### Task statement:
Check every line of the entries below for the word "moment", then give only the number of lines that have it.

---------- Data provided ----------

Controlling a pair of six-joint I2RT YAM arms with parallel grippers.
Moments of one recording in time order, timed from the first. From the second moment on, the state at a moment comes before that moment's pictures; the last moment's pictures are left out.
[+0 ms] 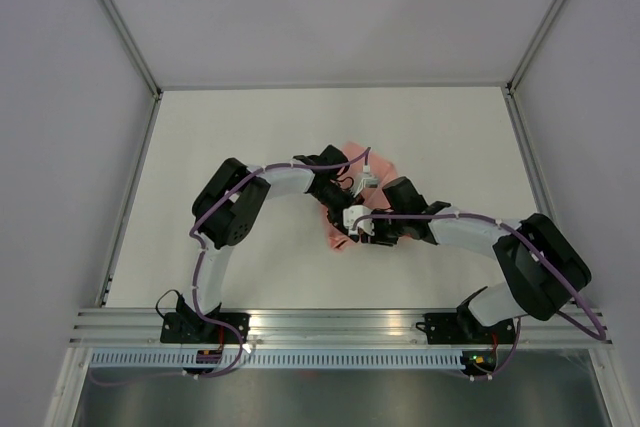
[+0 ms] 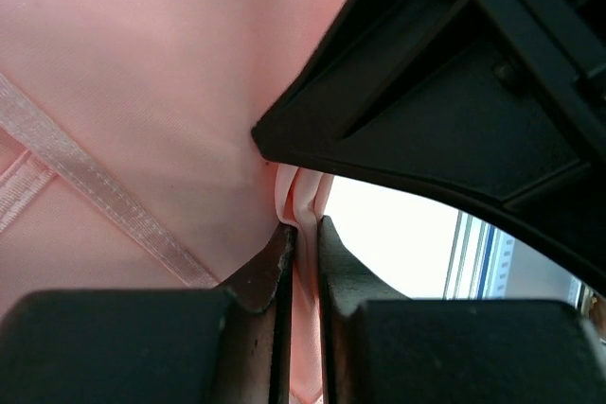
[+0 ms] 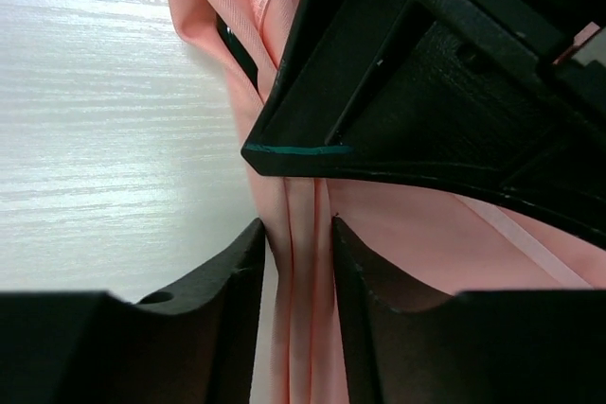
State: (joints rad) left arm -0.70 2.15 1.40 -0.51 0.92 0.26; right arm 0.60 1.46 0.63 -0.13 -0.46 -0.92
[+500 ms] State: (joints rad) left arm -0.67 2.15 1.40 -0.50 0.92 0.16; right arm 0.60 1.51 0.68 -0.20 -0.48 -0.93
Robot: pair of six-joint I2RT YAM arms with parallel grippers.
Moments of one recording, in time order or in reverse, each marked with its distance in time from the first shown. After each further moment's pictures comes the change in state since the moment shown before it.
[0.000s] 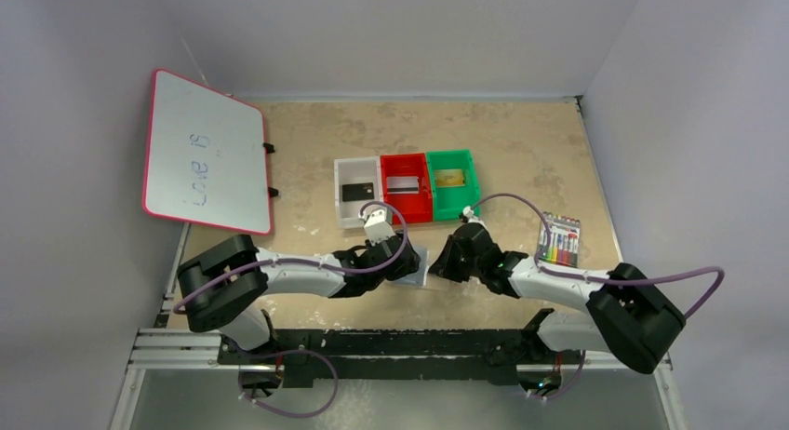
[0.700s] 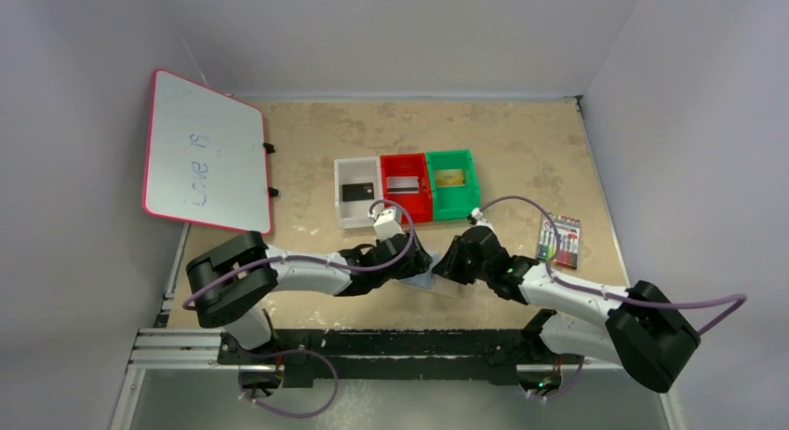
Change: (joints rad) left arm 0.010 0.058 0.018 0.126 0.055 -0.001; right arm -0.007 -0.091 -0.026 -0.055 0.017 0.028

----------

### Exercise result:
2